- **EXERCISE OBJECTIVE**
Where does the string "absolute" occur in the entries below? Copy every line where it does.

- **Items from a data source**
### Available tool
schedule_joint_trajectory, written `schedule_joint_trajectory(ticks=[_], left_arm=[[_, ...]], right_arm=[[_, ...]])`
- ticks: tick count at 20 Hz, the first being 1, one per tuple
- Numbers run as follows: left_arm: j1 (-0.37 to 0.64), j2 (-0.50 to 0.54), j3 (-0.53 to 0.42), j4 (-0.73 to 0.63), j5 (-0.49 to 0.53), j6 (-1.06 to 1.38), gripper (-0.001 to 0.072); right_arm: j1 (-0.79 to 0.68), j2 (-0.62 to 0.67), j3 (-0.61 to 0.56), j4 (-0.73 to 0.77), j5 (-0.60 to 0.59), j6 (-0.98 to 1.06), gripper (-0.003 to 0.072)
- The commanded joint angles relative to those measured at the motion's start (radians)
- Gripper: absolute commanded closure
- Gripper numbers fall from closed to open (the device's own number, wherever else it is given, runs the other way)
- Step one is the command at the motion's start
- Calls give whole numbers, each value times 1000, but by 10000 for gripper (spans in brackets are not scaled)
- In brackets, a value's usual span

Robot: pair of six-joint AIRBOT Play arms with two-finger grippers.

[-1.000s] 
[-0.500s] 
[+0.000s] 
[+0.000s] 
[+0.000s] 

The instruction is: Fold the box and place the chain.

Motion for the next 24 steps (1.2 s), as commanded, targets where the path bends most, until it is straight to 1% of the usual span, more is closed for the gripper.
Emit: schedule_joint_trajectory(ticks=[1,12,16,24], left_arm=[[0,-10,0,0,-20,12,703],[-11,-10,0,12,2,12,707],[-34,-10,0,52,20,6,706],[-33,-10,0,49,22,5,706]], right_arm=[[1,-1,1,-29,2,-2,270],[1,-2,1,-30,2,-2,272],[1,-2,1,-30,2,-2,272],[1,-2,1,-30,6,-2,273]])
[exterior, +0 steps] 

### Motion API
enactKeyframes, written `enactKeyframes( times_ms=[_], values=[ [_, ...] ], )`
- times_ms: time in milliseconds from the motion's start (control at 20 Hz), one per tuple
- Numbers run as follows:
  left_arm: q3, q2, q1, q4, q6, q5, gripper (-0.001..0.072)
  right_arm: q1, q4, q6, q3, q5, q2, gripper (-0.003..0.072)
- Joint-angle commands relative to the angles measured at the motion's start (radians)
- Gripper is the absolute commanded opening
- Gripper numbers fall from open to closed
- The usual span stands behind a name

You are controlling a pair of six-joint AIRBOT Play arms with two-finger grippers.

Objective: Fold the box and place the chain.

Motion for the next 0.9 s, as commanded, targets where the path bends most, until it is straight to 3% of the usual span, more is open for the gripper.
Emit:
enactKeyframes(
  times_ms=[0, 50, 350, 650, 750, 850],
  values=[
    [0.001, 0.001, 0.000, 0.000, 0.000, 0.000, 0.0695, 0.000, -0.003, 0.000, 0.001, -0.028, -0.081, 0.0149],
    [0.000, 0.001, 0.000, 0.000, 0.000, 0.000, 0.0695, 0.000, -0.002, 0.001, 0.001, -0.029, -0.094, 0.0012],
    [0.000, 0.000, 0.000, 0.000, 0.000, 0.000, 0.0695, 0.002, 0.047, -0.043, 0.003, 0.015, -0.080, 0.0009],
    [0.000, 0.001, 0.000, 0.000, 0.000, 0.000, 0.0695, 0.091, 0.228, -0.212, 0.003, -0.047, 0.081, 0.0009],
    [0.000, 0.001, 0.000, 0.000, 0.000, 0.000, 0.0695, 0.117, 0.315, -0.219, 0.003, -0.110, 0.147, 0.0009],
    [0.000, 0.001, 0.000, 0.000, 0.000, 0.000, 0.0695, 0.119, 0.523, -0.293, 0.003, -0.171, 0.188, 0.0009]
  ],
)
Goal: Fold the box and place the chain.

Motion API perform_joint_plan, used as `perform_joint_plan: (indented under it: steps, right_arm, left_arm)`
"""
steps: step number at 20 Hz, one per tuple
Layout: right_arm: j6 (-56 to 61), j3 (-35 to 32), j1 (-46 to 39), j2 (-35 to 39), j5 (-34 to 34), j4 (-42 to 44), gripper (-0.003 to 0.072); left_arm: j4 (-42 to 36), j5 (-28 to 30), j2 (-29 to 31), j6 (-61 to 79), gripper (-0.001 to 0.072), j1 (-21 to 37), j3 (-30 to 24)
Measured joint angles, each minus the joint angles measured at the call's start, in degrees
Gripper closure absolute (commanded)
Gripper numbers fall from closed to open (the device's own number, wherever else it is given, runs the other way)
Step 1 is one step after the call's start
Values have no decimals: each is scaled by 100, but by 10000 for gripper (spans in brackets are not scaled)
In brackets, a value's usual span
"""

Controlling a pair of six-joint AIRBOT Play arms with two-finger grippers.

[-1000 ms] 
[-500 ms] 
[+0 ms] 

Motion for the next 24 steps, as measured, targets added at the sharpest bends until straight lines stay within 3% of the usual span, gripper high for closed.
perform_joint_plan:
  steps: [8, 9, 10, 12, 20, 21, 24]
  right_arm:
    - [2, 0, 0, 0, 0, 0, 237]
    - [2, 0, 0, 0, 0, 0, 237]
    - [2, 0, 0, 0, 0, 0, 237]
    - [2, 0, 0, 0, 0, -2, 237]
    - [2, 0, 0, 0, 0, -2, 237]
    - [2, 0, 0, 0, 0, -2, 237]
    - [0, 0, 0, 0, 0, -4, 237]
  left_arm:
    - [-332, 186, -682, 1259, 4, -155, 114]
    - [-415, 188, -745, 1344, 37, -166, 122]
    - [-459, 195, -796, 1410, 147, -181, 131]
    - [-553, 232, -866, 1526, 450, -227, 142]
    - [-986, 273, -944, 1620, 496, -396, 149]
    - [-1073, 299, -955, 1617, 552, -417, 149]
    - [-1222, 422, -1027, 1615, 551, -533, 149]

- **YOUR RESPONSE**
- Gripper: absolute commanded closure
- Gripper is the absolute commanded opening
Gripper closure absolute (commanded)

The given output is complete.